Nested cross-validation is a powerful technique in machine learning that helps overcome limitations of traditional cross-validation, particularly when tuning hyperparameters. Here's a breakdown of how it works in scikit-learn:

**The Problem:**

Traditional k-fold cross-validation evaluates model performance on unseen data, but it doesn't directly address hyperparameter tuning. Choosing the "best" parameters based on cross-validation accuracy can overfit, leading to poor performance on new data.

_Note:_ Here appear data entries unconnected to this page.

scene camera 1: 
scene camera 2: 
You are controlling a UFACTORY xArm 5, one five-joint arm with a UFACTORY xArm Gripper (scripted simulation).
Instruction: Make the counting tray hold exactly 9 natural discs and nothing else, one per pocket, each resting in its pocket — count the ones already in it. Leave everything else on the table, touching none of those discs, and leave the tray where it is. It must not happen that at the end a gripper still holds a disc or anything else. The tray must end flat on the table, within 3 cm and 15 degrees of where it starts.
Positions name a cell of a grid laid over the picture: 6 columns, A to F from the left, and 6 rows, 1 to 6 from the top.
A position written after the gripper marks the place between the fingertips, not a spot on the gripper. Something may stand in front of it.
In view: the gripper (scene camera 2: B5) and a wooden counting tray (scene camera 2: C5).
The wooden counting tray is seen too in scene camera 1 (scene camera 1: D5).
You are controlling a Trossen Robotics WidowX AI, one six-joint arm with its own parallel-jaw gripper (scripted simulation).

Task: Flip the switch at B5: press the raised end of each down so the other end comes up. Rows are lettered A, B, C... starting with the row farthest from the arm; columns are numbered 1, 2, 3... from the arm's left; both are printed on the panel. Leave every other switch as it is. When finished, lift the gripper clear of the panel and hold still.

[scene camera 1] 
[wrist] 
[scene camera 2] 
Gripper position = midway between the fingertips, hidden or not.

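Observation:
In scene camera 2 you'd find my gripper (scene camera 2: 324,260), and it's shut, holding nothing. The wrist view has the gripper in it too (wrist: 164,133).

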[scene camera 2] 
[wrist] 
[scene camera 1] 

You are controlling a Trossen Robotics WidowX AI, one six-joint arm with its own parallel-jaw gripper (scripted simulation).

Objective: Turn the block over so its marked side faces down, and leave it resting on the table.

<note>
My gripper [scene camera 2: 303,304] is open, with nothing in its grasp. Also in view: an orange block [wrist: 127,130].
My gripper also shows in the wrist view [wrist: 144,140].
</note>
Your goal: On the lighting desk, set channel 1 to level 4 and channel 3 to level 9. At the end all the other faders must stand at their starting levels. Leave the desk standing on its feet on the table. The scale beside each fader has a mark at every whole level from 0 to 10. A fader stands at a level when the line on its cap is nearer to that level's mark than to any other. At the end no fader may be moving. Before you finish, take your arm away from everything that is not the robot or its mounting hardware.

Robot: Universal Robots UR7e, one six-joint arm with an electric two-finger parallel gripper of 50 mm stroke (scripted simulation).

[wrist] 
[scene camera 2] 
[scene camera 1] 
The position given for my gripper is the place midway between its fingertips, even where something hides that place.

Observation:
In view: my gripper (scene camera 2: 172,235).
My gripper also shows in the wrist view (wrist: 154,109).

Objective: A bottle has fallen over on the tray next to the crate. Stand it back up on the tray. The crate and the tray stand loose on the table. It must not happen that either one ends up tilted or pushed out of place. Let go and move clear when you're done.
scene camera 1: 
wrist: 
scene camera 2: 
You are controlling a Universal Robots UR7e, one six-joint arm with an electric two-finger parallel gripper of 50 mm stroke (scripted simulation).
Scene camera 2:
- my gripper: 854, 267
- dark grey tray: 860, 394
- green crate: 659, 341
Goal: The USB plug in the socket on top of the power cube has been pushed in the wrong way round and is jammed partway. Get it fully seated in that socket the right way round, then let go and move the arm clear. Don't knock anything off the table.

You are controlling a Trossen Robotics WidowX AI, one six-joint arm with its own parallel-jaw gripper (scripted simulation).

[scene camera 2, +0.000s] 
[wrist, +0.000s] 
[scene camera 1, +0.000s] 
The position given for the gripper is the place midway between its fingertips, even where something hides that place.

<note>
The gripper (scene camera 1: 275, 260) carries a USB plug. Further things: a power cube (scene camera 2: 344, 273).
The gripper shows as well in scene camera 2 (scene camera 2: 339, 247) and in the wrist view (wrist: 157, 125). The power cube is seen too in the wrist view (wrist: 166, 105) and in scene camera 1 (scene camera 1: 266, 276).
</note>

**Nested Cross-Validation to the Rescue:**

- **Outer Loop:**
    - Splits the dataset into k outer folds.
    - For each fold:
        - **Inner Loop:**
            - Further splits the inner fold into smaller folds (e.g., k' folds).
            - For each inner fold:
                - Splits the inner fold into training and validation sets.
                - Tunes hyperparameters using grid search or random search within the training set.
                - Evaluates the tuned model on the validation set.
            - Selects the best hyperparameter combination based on average performance across inner folds.
        - Trains the final model with the chosen hyperparameters on the entire inner fold (excluding the validation sets).
        - Evaluates the final model on the hold-out test set from the outer fold.
    - Averages the test set performance across all outer folds to estimate the model's generalizability.

**Benefits:**

* **Reduces overfitting:** Hyperparameter tuning and model evaluation happen on separate data, preventing both biases from influencing each other.
* **More reliable performance estimation:** Provides a more robust and realistic estimate of how well the model generalises to unseen data.
* **Flexible with various algorithms:** Scikit-learn offers tools like `GridSearchCV` and `RandomizedSearchCV` that seamlessly integrate nested cross-validation within various models.

**Drawbacks:**

* **Computationally expensive:** Requires multiple rounds of training and evaluation, increasing computation time.
* **Careful planning needed:** Choosing the right number of folds for both inner and outer loops is crucial to avoid bias and ensure reliable results.

Nested cross-validation is a valuable tool for hyperparameter tuning, but it's not a magic bullet. Consider its trade-offs, understand its implementation, and tailor it to your specific problem for optimal results.